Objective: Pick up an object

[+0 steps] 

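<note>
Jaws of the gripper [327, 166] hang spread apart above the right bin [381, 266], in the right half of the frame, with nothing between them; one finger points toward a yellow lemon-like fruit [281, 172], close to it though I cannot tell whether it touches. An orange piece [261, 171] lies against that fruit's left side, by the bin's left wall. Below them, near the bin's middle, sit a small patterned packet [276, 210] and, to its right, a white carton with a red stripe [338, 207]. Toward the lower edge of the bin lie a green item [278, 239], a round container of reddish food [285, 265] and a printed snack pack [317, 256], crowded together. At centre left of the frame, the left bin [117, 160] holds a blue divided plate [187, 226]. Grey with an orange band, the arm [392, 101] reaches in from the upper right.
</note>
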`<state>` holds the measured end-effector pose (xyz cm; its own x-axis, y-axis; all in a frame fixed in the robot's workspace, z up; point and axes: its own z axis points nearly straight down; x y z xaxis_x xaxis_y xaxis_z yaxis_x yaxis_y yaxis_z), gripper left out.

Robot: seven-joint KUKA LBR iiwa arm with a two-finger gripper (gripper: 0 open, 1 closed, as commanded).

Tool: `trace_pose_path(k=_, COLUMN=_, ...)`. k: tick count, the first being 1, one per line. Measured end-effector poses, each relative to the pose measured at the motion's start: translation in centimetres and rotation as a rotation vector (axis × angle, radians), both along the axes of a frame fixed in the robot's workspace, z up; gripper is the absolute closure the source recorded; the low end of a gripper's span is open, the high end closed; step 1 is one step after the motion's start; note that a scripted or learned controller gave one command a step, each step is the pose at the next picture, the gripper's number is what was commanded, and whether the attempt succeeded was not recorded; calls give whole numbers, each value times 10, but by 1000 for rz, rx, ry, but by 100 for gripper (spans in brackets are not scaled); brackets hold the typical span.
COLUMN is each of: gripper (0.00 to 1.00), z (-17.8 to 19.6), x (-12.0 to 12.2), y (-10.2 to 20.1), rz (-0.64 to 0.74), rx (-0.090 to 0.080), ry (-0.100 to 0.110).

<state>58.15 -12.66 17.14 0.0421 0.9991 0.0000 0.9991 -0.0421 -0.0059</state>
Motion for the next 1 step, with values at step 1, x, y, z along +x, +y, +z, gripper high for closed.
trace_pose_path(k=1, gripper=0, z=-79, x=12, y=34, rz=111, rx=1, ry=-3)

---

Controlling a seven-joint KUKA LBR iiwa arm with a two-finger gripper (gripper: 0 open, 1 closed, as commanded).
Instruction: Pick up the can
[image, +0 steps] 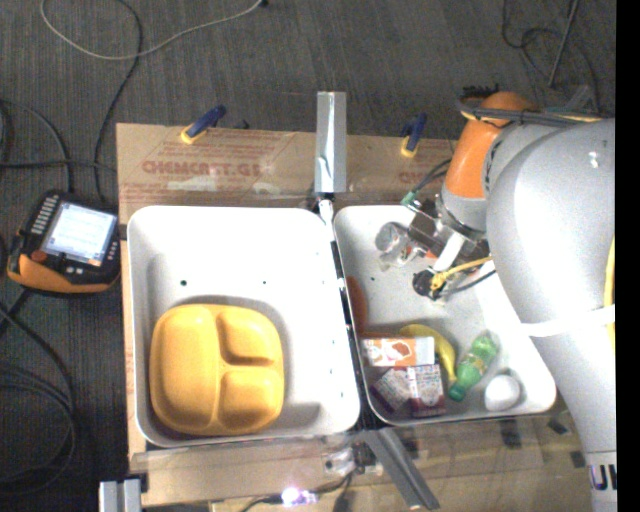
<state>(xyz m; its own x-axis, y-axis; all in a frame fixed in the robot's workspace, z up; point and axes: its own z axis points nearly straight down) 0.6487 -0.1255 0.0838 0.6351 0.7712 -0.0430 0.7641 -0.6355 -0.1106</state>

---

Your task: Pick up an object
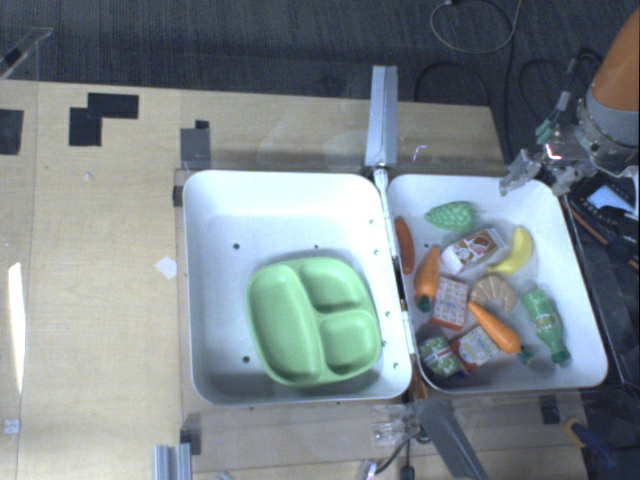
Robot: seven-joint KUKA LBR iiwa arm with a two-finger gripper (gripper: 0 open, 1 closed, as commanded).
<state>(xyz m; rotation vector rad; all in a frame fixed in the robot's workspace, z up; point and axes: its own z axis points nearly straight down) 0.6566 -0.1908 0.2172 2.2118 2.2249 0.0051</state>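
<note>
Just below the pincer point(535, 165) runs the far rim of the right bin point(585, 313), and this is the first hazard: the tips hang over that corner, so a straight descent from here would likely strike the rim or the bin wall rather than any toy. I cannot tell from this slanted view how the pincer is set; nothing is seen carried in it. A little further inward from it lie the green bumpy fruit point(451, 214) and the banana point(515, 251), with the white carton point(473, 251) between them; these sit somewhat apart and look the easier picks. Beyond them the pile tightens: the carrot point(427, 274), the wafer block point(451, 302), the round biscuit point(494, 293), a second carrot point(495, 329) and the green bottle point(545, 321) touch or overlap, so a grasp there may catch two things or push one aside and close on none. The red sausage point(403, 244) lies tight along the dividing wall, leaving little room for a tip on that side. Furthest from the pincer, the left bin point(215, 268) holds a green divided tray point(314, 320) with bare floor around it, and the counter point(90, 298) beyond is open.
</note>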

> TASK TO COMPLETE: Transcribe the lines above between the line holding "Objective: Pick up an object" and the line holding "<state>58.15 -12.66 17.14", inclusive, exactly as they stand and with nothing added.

> ANSWER BELOW:
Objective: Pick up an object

[+0 steps] 

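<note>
Jaws of the gripper [327, 166] hang spread apart above the right bin [381, 266], in the right half of the frame, with nothing between them; one finger points toward a yellow lemon-like fruit [281, 172], close to it though I cannot tell whether it touches. An orange piece [261, 171] lies against that fruit's left side, by the bin's left wall. Below them, near the bin's middle, sit a small patterned packet [276, 210] and, to its right, a white carton with a red stripe [338, 207]. Toward the lower edge of the bin lie a green item [278, 239], a round container of reddish food [285, 265] and a printed snack pack [317, 256], crowded together. At centre left of the frame, the left bin [117, 160] holds a blue divided plate [187, 226]. Grey with an orange band, the arm [392, 101] reaches in from the upper right.
</note>
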`<state>` holds the measured end-effector pose (xyz cm; its own x-axis, y-axis; all in a frame fixed in the robot's workspace, z up; point and axes: its own z axis points nearly straight down; x y z xaxis_x xaxis_y xaxis_z yaxis_x yaxis_y yaxis_z), gripper left out.

Robot: seven-joint KUKA LBR iiwa arm with a two-finger gripper (gripper: 0 open, 1 closed, as commanded).

Tool: `trace_pose_path(k=_, COLUMN=_, ...)`. k: tick count, the first being 1, one per line. Measured end-effector poses, each relative to the pose measured at the motion's start: translation in centimetres and rotation as a rotation vector (axis × angle, radians), both along the axes of a frame fixed in the robot's workspace, z up; gripper is the absolute closure the source recorded; the low end of a gripper's span is open, the high end closed; step 1 is one step after the motion's start; note that a scripted or learned controller gave one command a step, each step is the pose at the next picture, the gripper's number is what was commanded, and whether the attempt succeeded was not recorded; calls give whole numbers, each value times 10, but by 1000 for rz, rx, ry, but by 100 for gripper (spans in brackets are not scaled); brackets hold the typical span.
COLUMN is each of: gripper (0.00 to 1.00), z (-17.8 to 19.6), x (-12.0 to 12.2), y (-10.2 to 20.1), rz (-0.64 to 0.74), rx (-0.090 to 0.080), ry (-0.100 to 0.110).

<state>58.15 -12.66 17.14 0.0421 0.9991 0.0000 0.9991 -0.0421 -0.0059</state>

The requested output has been fully supplied.